There was nothing I wanted less than making the journey there on my own, but I couldn’t chicken out of it. I followed his instructions, assuming he was making himself a smoothie, too. When he arrived at our table, he slid the smoothie toward me and set a glass on the table for himself, plopping down on the chair opposite to mine. The stench was unmistakable. Vodka.

“To good friends and bad decisions,” he saluted with his drink, tipping his chin down.

“Vodka in the middle of the day?” I arched an eyebrow, my brain skipping down memory lane as I remembered it was Dad’s favorite drink.

“Who are you, the fun police?” He mimicked my curved brow. “If so, you’d probably get suspended for reading smut.”

“I wish I could Men in Black you and erase your memory of that paragraph.” I stabbed my smoothie with the straw. It was lumpy as hell.

“Men in Black ain’t a verb.”

“Who are you, the grammar police? If so, you’d probably get jail time for saying ain’t.”

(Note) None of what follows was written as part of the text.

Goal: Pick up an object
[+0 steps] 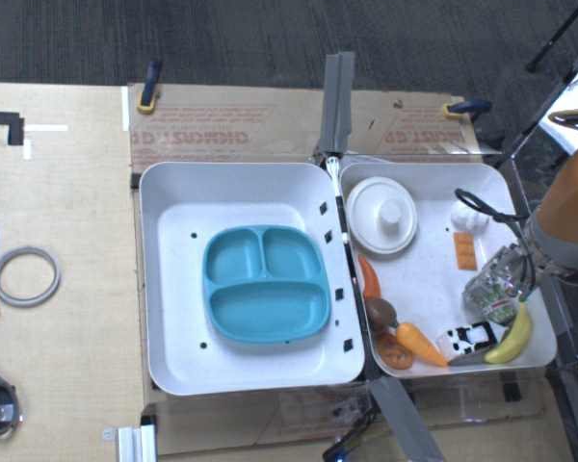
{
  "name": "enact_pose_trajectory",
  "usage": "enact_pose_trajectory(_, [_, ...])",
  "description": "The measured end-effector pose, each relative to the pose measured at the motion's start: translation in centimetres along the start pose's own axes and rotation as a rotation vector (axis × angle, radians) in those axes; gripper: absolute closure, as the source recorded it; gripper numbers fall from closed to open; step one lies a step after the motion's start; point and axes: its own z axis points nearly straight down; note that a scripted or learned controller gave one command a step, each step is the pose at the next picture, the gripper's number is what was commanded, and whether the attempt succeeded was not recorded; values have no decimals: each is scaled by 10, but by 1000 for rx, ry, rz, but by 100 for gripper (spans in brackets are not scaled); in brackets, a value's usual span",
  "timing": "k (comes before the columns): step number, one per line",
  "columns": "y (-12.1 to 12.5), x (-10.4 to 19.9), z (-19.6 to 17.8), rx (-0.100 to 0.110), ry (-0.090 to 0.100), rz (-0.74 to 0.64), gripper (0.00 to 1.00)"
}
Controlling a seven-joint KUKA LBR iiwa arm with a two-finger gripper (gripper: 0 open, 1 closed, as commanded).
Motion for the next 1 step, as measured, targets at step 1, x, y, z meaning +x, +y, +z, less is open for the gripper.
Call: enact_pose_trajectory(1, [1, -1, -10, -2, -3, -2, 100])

Bane chuckled, giving me his glorious profile. I bet he was used to getting what he wanted when he flaunted that cut-stone jaw and ungodly tall figure. I also bet the old Jesse would have given him her heart and her panties, had she been single. Hell, the new one was half-tempted to do it, too.

“I’m Russian, too, you know,” I said out of nowhere, bringing the pink straw to my lips and tasting the smoothie. Bane raised one questioning eyebrow, but didn’t say anything.

“Yeah.” I cleared my throat, dropping my gaze to the vodka. “My dad came here with his family after the Soviet Union fell. Most of them are in Chicago, though. I don’t speak Russian or anything. Pam said it would be useless since I’d never go there.”